As an example, let us consider the following network
Header
The header is a single line in the format
p cnf <number variables> <number clauses>
The distributions
The distributions defined in the BN (\( P(A), P(B \mid A = a_0), P(C \mid A = a_1), \ldots \) are directly encoded in the file
c p distribution 0.2 0.8
c p distribution 0.6 0.4
c p distribution 0.3 0.7
...
Notice that the lines starts with c
but are not comments.
Moreover, the variables associated with the distributions are not explicitly declared; they are assigned in order.
That is, the first distribution (\( P(A)\)) is composed of variable 1 and 2 (variables in DIMACS format starts at 1), distribution \( P(B \mid A = a_0) \) is composed of variables 3 and 4, etc.
Deterministic variables
The remaining variables (i.e., number variables
minus the number of variables used for the distributions) are deterministic variables (without a weight).
There is one variable for each value of each network's variable.

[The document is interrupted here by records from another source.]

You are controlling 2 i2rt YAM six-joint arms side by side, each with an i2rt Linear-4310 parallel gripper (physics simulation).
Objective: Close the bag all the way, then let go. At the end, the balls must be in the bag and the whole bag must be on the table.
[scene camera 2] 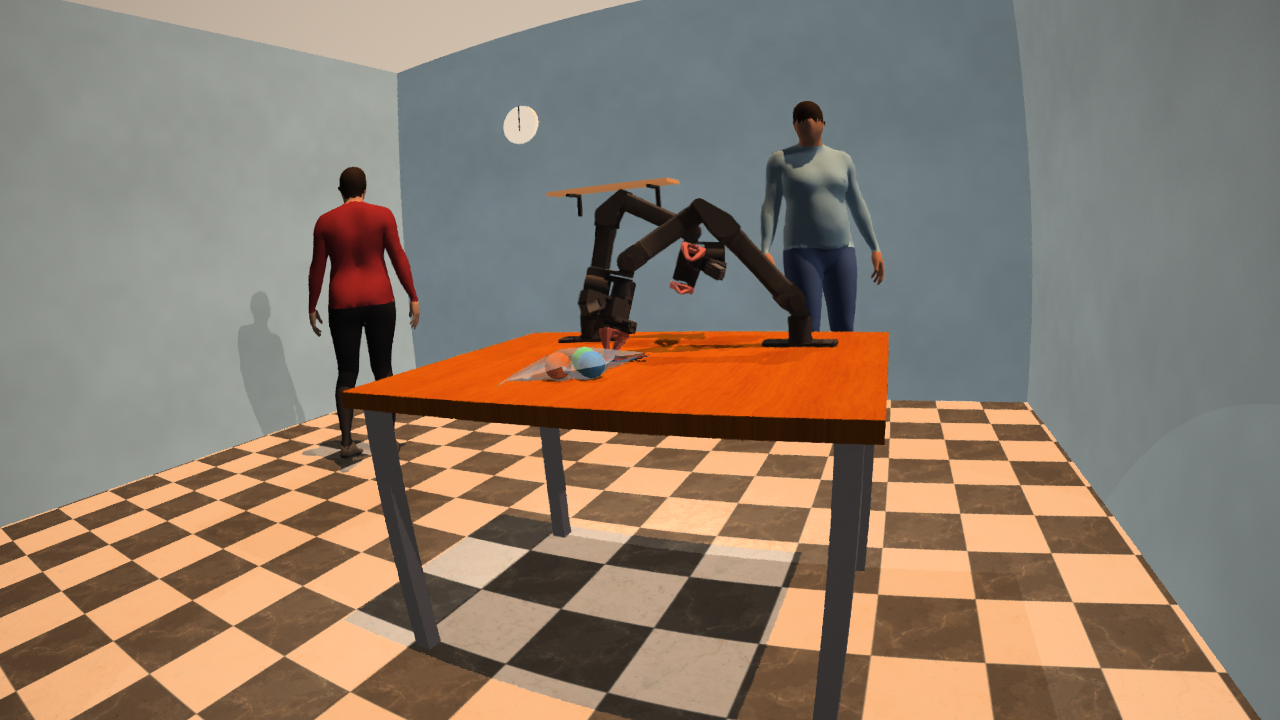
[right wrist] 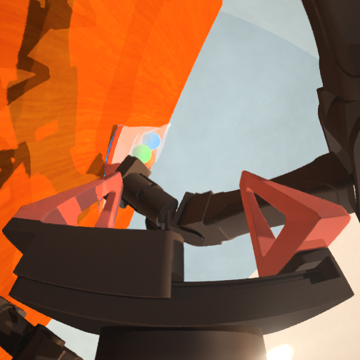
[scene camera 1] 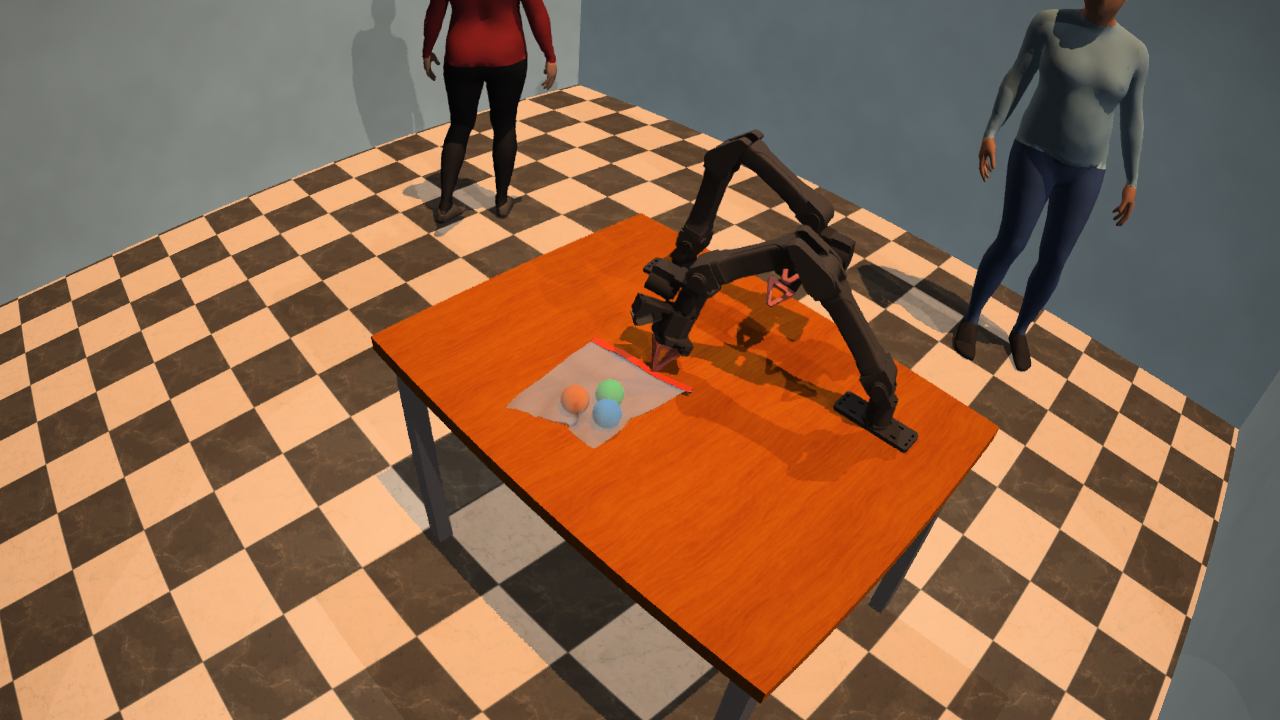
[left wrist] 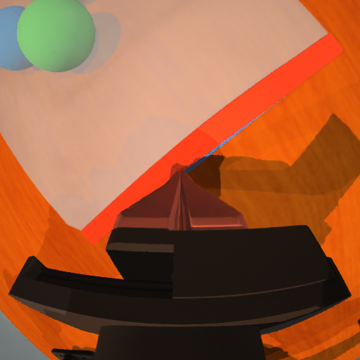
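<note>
The clear bag [scene camera 1: 556, 374] [left wrist: 150, 90] lies flat on the table [scene camera 1: 671, 537] [scene camera 2: 733, 385]. An orange ball [scene camera 1: 574, 398] [scene camera 2: 556, 364], a green ball [scene camera 1: 610, 392] [left wrist: 56, 34] [right wrist: 142, 153] and a blue ball [scene camera 1: 606, 413] [scene camera 2: 589, 363] [left wrist: 12, 37] [right wrist: 151, 140] are inside it. A red strip [scene camera 1: 671, 385] [left wrist: 260, 97] edges its mouth. My left gripper [scene camera 1: 659, 365] [scene camera 2: 613, 344] [left wrist: 180, 177] is shut on the bag's mouth edge, partway along. A thin blue line [left wrist: 230, 140] shows under the red strip right of the fingertips in the left wrist view, and none to their left. My right gripper [scene camera 2: 687, 268] [right wrist: 180, 177] is open and empty, raised above the table.
My two arms cross above the table behind the bag. In scene camera 1, the left arm's base [scene camera 1: 872, 420] is bolted near the table's right side. Two people [scene camera 1: 487, 35] [scene camera 1: 1069, 98] stand on the floor beyond the table. A wall shelf [scene camera 2: 613, 188] hangs behind.
</note>
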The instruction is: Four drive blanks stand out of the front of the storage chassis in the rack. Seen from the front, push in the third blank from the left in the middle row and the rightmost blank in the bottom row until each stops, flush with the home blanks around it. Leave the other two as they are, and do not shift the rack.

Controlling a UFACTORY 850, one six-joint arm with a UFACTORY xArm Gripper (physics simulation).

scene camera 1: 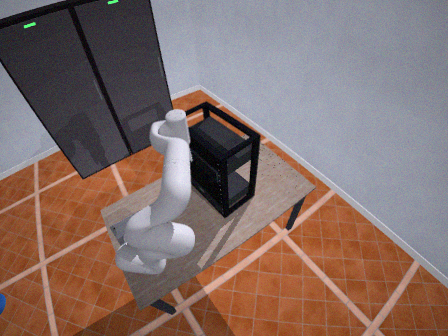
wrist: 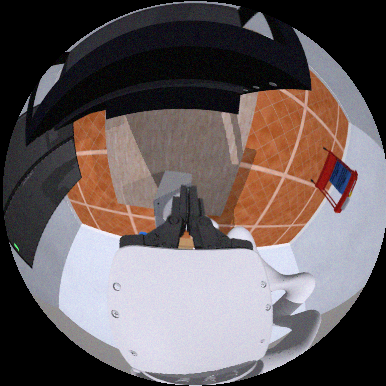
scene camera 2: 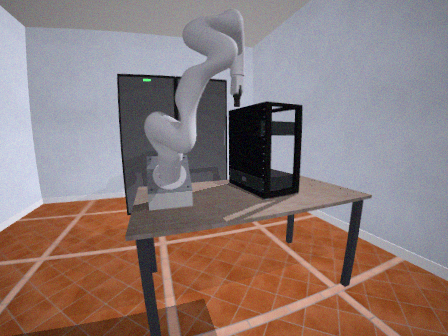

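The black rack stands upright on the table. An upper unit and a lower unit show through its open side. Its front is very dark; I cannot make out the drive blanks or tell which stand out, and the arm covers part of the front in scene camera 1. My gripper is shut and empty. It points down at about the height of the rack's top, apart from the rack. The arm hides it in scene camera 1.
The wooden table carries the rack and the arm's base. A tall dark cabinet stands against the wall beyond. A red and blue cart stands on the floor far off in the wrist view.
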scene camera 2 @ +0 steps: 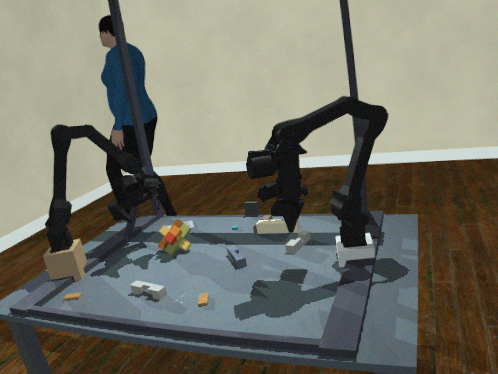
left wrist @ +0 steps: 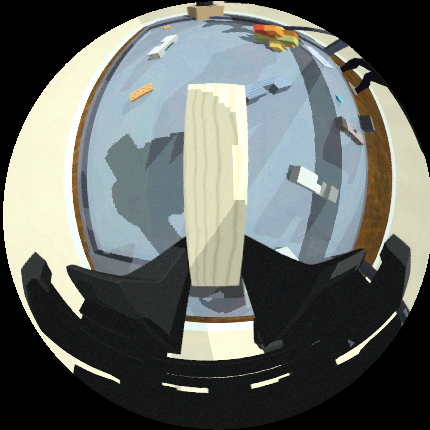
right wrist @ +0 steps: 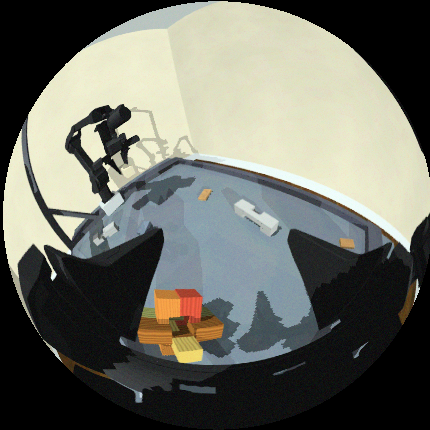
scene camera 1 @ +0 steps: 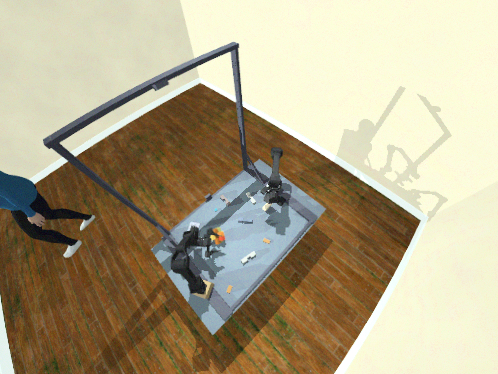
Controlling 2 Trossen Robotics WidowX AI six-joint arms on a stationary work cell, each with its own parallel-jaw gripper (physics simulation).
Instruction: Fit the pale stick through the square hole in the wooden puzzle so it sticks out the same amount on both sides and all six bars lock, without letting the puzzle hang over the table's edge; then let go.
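Where they show: left gripper, fingertip midpoint: [scene camera 2: 292, 230] [left wrist: 213, 239]; right gripper, fingertip midpoint: [scene camera 2: 144, 215] [right wrist: 228, 235] [scene camera 1: 221, 243]; left arm's base at its link origin: [scene camera 2: 354, 241] [right wrist: 107, 197]; right arm's base at its link origin: [scene camera 2: 62, 247] [scene camera 1: 200, 288].
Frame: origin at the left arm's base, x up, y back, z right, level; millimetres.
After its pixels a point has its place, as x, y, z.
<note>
The pale stick [scene camera 1: 266, 206] @[112, -231, -64] [scene camera 2: 270, 226] @[105, -219, -78] [left wrist: 215, 160] @[112, -212, -65] is a long wood-grained bar. My left gripper [scene camera 2: 291, 226] @[87, -164, -75] [left wrist: 213, 239] @[87, -164, -75] is shut on it near one end, and the rest reaches out ahead of the fingers. The wooden puzzle [scene camera 1: 218, 235] [scene camera 2: 174, 237] [left wrist: 275, 36] [right wrist: 181, 325], of orange, red, yellow and green bars, stands tilted on the table, well apart from the stick. A dark gap shows among its bars in the right wrist view. My right gripper [scene camera 2: 140, 205] [right wrist: 228, 235] @[125, -620, 55] is open beside the puzzle, with nothing between its fingers. The puzzle's underside is hidden.
Loose on the table [scene camera 2: 210, 315] @[-50, -378, -243] lie a whitish notched bar [scene camera 1: 248, 257] @[-23, -590, -118] [scene camera 2: 148, 289] @[-24, -573, -141] [right wrist: 256, 217] @[-22, -593, -106], a blue-grey bar [scene camera 1: 245, 221] @[-27, -367, 40] [scene camera 2: 236, 256] @[-22, -348, 20], a light grey bar [scene camera 2: 297, 243] @[-27, -166, 83] [left wrist: 312, 182] @[-22, -174, 93] and an orange block [scene camera 2: 203, 299] @[-42, -409, -179] [left wrist: 141, 92] @[-42, -404, -169]. A dark raised rail [scene camera 2: 175, 329] @[-30, -441, -325] runs along the near edge.
</note>
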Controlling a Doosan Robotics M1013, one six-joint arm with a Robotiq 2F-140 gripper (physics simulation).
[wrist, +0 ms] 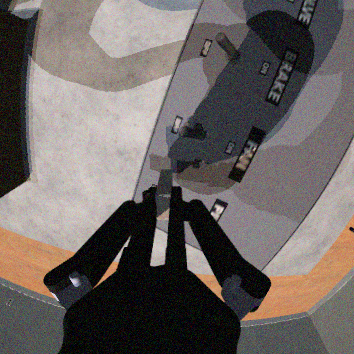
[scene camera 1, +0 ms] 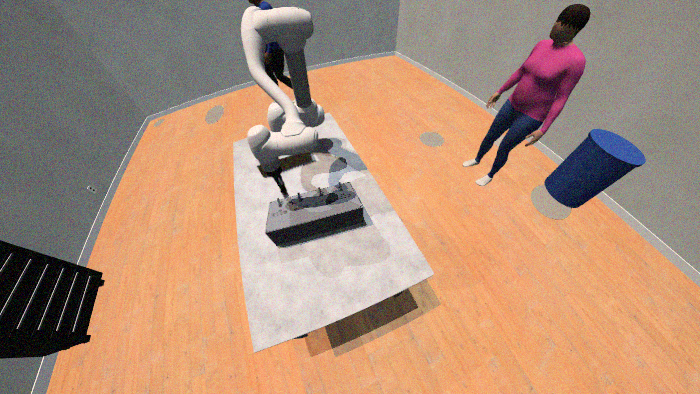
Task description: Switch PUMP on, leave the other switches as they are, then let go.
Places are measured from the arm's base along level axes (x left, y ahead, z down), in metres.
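Pixels of known places: gripper, fingertip midpoint: [wrist: 166,179] [scene camera 1: 286,196].
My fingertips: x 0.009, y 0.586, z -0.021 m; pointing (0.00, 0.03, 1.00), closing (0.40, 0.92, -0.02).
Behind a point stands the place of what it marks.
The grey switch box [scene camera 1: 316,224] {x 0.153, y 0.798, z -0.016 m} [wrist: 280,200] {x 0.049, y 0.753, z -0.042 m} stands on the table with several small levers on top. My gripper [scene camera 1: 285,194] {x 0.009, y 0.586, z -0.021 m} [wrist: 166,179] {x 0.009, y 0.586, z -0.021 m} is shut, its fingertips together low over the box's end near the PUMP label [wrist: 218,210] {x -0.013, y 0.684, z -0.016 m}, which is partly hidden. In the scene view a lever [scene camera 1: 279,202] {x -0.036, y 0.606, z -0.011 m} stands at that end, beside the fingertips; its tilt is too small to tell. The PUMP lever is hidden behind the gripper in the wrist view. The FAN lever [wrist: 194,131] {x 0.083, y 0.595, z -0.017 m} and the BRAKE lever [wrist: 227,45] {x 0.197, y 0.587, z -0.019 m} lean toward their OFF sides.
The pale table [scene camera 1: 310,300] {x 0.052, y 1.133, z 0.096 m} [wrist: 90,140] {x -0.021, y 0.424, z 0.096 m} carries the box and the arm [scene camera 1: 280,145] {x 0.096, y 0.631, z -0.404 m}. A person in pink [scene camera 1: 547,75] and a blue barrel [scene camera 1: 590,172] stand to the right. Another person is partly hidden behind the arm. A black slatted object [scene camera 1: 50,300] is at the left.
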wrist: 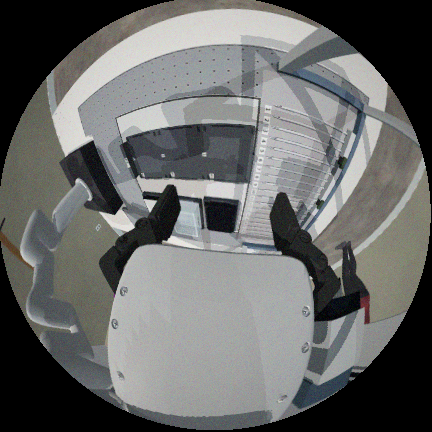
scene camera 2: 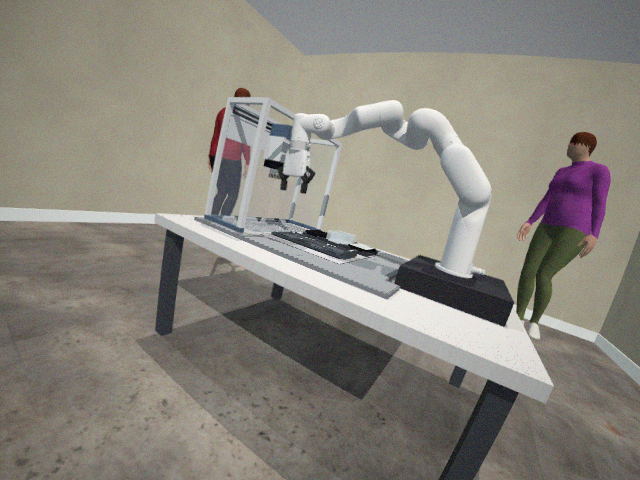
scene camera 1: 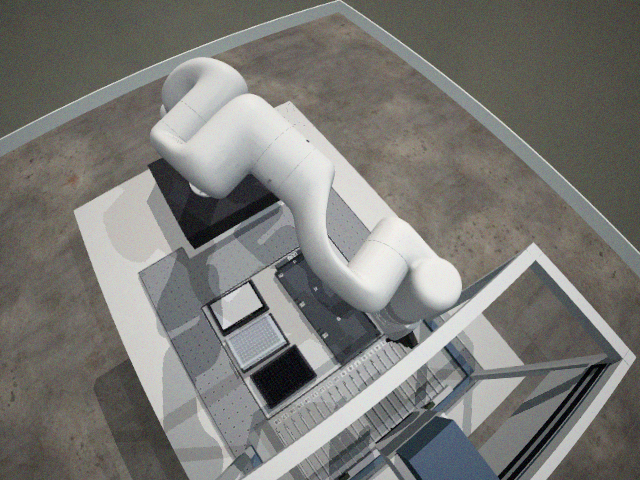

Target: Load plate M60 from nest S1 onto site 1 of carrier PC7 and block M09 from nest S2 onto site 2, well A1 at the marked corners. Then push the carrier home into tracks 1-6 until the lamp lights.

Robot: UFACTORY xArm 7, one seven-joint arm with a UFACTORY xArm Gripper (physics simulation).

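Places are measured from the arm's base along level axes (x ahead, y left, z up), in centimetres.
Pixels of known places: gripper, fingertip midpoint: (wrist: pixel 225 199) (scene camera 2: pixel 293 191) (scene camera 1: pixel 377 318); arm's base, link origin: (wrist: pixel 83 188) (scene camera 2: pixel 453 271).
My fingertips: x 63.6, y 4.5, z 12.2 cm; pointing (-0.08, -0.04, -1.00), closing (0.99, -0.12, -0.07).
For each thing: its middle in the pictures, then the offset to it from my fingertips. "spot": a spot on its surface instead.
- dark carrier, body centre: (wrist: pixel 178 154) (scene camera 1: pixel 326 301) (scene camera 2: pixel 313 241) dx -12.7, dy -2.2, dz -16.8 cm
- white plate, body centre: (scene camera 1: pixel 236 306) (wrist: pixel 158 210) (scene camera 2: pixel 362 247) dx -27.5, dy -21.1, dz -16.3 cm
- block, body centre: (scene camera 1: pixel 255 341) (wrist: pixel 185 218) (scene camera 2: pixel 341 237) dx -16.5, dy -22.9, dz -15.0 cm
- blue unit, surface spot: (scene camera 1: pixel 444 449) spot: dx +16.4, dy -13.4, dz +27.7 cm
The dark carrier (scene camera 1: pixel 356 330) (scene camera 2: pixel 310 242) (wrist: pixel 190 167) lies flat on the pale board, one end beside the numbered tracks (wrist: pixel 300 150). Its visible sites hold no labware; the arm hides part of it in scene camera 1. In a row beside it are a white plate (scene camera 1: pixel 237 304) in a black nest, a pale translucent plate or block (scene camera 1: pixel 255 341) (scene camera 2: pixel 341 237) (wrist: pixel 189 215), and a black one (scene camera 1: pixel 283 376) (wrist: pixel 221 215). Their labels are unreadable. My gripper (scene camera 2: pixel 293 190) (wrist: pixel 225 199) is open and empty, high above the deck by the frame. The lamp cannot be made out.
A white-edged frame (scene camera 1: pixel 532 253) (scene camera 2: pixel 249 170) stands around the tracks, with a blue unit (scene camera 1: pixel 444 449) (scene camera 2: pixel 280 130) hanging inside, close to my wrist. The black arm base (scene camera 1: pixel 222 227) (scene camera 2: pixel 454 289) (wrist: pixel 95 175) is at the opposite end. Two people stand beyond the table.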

For example, 18 variables are needed to encode the distributions, hence variable 19 will be \( a_0\) and variable 20 \( a_1\).
On total there are 18 + 8 = 26 variables. As of now, our file looks like
p cnf 26 <number clauses>
c p distribution 0.2 0.8
c p distribution 0.6 0.4
c p distribution 0.3 0.7
c p distribution 0.25 0.75
c p distribution 0.75 0.25
c p distribution 1.0 0.0
c p distribution 0.35 0.65
c p distribution 0.8 0.2
c p distribution 0.0 1.0
The Clauses
The clauses encode the implicit constraints of the CPTs. As an example, let us consider the first line of the CPT for variable B. This line is encoded with the two following constraints, written in English: - If \( A \) takes value \( a_0 \) and entry \( 0.6 \) is selected, then \( B \) must take value \( b_0 \) - If \( A \) takes value \( a_0 \) and entry \( 0.4 \) is selected, then \( B \) must take value \( b_1 \) Using the variables defined above, this can be encoded as - \( 19 \land 3 \Rightarrow 21 \Leftrightarrow \lnot 19 \lor \lnot 3 \lor 21 \) - \( 19 \land 4 \Rightarrow 22 \Leftrightarrow \lnot 19 \lor \lnot 4 \lor 22 \)
The file now looks like
p cnf 26 <number clauses>
c p distribution 0.2 0.8
c p distribution 0.6 0.4
c p distribution 0.3 0.7
c p distribution 0.25 0.75
c p distribution 0.75 0.25
c p distribution 1.0 0.0
c p distribution 0.35 0.65
c p distribution 0.8 0.2
c p distribution 0.0 1.0
c CPT for A.
-1 19 0
-2 20 0
c CPT for B.
-3 -19 21 0
-4 -19 22 0
-5 -20 21 0
-6 -20 22 0
c CPT for C.
-7 -19 23 0
-8 -19 24 0
-9 -20 23 0
-10 -20 24 0
c CPT for D.
-11 -21 -23 25 0
-12 -21 -23 26 0
-13 -21 -24 25 0
-14 -21 -24 26 0
-15 -22 -23 25 0
-16 -22 -23 26 0
-17 -22 -24 25 0
-18 -22 -24 26 0
The evidences
Evidences are knowledge about some parts of the probabilistic models. For Bayesian network, this means that it is known that some variables takes some values (e.g., \( D = d_0 \). Such evidence are encoded, in Schlandals, using the deterministic variables: we add the constraints \( \lnot d_1 \). For such evidence, the final file looks like
p cnf 26 19
c p distribution 0.2 0.8
c p distribution 0.6 0.4
c p distribution 0.3 0.7
c p distribution 0.25 0.75
c p distribution 0.75 0.25
c p distribution 1.0 0.0
c p distribution 0.35 0.65
c p distribution 0.8 0.2
c p distribution 0.0 1.0
c CPT for A.
-1 19 0
-2 20 0
c CPT for B.
-3 -19 21 0
-4 -19 22 0
-5 -20 21 0
-6 -20 22 0
c CPT for C.
-7 -19 23 0
-8 -19 24 0
-9 -20 23 0
-10 -20 24 0
c CPT for D.
-11 -21 -23 25 0
-12 -21 -23 26 0
-13 -21 -24 25 0
-14 -21 -24 26 0
-15 -22 -23 25 0
-16 -22 -23 26 0
-17 -22 -24 25 0
-18 -22 -24 26 0
-26 0
References
[1] Mark Chavira and Adnan Darwiche. On probabilistic inference by weighted model counting. Artificial Intelligence, 172(6-7), 2008.
[2] Anicet Bart, Frédéric Koriche, Jean-Marie Lagniez, and Pierre Marquis. An improved CNF encoding scheme for probabilistic inference. In Proceedings of the Twenty-second European Conference on Artificial Intelligence, 2016.